Whichever lines of the entries hold the word "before" should be identified and copied.

** Opening TASK MATERIAL block **

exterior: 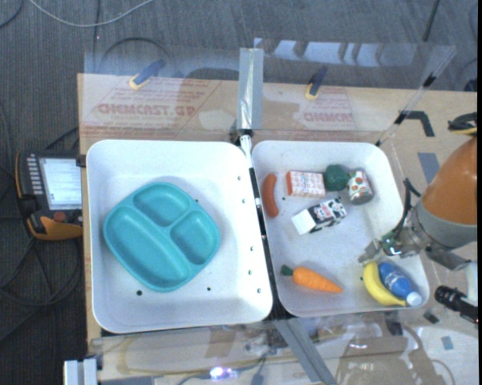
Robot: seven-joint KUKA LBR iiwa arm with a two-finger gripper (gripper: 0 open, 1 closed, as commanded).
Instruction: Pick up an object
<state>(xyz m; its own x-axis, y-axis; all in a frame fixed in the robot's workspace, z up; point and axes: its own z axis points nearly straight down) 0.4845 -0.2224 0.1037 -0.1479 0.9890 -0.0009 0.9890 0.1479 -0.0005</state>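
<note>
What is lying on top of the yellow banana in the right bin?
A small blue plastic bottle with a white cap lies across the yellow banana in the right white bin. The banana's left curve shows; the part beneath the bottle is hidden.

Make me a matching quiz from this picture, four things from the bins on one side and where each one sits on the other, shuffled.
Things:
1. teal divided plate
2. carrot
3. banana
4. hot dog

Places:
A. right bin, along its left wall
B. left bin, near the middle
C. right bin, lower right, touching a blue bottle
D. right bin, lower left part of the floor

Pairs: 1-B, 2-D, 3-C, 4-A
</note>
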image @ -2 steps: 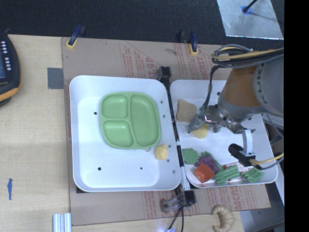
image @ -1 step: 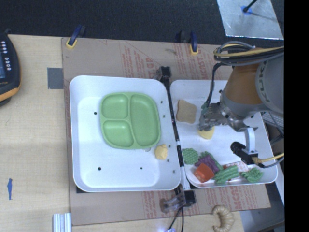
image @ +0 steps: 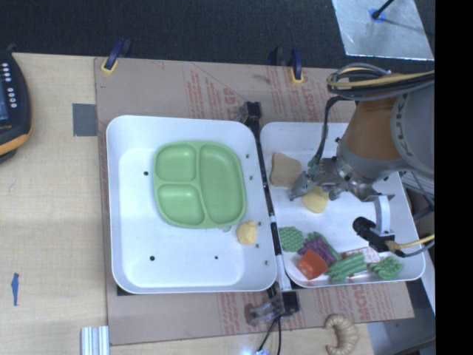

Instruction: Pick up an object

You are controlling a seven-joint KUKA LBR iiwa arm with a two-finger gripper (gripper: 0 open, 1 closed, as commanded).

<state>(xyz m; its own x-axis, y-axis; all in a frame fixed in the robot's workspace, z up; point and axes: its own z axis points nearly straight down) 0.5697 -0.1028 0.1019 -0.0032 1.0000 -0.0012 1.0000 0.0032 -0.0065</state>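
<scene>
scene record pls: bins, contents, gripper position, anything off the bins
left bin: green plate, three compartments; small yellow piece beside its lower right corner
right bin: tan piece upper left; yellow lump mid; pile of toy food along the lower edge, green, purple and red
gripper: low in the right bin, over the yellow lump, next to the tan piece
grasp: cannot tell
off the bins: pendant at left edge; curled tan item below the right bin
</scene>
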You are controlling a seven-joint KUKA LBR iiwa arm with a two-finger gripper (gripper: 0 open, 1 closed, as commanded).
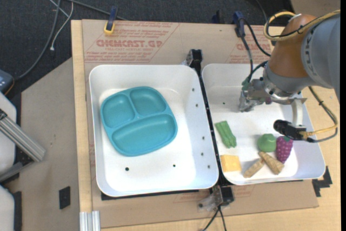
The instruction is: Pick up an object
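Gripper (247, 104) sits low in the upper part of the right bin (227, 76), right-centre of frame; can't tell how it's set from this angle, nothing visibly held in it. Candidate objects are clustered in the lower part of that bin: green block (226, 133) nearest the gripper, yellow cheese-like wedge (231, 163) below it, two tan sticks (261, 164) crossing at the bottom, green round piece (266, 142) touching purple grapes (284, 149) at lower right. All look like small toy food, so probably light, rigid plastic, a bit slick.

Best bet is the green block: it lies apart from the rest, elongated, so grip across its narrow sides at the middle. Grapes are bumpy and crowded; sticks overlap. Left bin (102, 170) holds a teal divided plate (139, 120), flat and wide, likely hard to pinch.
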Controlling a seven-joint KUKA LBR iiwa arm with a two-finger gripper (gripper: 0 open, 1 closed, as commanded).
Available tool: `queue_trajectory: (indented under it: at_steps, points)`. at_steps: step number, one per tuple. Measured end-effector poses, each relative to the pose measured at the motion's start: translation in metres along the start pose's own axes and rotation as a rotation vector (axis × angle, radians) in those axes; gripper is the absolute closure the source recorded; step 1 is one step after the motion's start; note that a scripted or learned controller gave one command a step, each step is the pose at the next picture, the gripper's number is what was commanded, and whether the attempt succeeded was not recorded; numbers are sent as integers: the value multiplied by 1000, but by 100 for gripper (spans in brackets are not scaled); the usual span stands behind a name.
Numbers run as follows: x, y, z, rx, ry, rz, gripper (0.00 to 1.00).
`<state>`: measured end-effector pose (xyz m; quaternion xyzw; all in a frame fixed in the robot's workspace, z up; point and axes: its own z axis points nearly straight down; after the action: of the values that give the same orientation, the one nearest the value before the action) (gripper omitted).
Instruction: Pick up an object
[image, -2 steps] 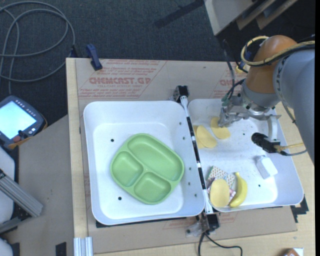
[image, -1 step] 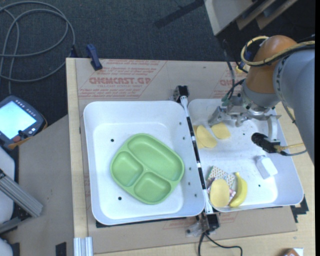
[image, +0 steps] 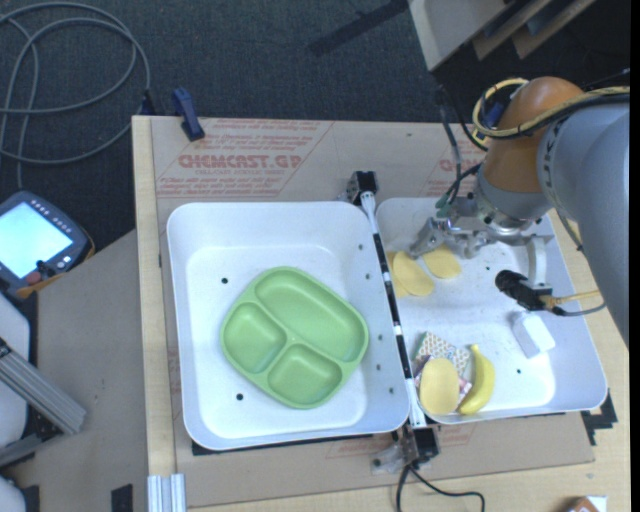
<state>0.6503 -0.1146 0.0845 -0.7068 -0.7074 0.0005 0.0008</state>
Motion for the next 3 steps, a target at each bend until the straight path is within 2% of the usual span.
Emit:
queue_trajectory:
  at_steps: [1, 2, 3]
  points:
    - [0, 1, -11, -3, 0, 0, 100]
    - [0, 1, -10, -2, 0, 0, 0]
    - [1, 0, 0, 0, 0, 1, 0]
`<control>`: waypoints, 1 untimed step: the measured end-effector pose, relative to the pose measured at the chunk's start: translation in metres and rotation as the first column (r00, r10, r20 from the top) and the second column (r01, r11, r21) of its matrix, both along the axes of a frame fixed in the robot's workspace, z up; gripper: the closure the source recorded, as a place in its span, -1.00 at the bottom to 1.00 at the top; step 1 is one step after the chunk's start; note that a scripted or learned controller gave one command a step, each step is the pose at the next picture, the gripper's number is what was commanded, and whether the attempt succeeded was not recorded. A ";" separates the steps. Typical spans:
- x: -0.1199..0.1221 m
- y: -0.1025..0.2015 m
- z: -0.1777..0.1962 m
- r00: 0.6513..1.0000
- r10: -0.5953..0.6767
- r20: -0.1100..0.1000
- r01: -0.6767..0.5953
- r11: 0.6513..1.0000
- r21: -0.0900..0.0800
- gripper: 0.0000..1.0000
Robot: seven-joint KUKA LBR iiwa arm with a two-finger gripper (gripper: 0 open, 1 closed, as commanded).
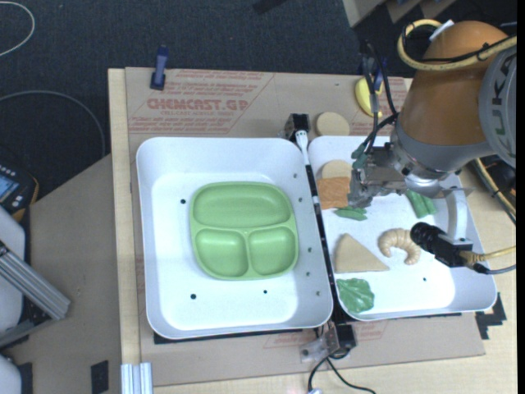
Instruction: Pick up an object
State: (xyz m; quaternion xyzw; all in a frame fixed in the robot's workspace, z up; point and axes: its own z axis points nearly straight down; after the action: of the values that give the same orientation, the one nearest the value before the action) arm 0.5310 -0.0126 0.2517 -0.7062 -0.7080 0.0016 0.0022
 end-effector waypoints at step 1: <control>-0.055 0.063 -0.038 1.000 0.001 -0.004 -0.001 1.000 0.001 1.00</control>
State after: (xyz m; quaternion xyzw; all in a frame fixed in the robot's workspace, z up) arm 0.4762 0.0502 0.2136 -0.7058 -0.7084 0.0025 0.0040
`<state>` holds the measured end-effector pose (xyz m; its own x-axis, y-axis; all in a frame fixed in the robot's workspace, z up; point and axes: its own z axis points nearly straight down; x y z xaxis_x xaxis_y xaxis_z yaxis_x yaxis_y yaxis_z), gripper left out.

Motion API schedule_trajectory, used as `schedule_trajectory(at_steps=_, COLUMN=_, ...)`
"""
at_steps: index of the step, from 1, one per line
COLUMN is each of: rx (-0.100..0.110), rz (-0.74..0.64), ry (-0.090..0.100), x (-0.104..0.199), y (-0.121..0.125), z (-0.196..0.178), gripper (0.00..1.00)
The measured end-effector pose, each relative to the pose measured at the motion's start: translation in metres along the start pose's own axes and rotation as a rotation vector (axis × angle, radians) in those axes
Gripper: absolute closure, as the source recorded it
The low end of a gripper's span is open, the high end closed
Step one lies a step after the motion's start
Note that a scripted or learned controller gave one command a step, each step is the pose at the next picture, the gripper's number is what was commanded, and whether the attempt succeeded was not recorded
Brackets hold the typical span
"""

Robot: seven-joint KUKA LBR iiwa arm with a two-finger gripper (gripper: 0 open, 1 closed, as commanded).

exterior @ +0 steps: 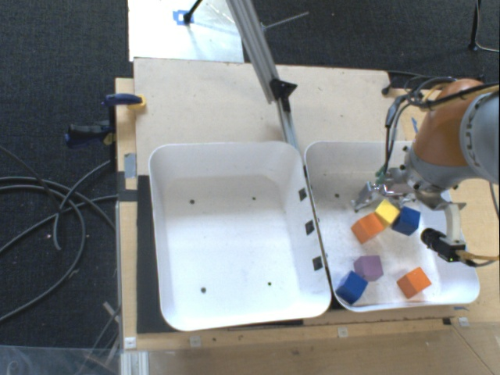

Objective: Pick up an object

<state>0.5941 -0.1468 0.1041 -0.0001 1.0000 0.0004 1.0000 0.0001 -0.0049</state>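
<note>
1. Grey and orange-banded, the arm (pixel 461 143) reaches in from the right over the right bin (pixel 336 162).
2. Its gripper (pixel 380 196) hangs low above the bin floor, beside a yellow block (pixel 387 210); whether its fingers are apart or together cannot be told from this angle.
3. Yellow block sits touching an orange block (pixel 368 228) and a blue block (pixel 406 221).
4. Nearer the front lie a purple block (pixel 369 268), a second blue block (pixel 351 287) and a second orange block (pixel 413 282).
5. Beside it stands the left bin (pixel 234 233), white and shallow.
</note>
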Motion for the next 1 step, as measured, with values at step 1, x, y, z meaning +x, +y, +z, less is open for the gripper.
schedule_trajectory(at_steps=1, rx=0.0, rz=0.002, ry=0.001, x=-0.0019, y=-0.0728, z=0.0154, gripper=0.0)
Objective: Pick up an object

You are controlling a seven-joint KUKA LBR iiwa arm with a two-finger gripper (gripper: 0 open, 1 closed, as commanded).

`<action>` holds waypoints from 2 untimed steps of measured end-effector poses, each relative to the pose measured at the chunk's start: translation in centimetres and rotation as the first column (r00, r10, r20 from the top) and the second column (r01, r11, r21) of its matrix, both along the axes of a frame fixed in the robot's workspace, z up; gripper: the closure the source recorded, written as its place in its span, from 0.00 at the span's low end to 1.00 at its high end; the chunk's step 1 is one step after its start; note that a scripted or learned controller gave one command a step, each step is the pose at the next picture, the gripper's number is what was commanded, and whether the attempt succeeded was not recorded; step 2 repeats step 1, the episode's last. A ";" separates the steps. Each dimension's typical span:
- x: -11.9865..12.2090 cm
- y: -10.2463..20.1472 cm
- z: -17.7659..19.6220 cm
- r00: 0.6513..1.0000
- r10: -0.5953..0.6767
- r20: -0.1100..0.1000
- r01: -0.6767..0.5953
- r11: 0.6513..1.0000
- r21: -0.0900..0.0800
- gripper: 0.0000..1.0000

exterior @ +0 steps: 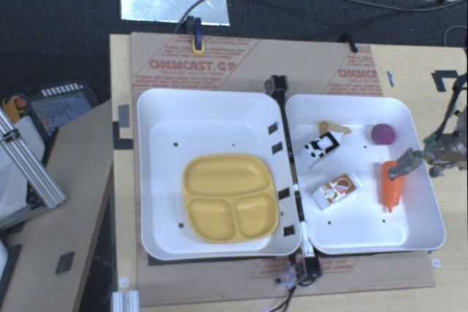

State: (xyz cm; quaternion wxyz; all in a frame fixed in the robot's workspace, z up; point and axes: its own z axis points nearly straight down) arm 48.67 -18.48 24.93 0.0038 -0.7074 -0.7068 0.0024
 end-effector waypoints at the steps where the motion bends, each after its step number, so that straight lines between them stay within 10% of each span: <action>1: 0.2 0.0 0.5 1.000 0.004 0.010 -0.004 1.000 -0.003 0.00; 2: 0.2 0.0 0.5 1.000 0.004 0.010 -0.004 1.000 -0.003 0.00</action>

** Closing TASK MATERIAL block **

= REPLY TO THE TASK =
`<state>`: measured end-effector pose (xyz m; quaternion xyzw; all in a frame fixed in the robot's workspace, z up; point and axes: its own z axis points nearly straight down; after the action: of the values that give the same orientation, the one nearest the value before the action) (gripper omitted).
State: (xyz m; quaternion xyzw; all in a frame fixed in the robot's workspace, z up; point and axes: its own z axis points nearly straight down; after the action: of the values that give the same orientation, the one nearest the value before the action) arm 0.5310 -0.0126 0.2517 -0.7062 -0.7080 0.0016 0.0022

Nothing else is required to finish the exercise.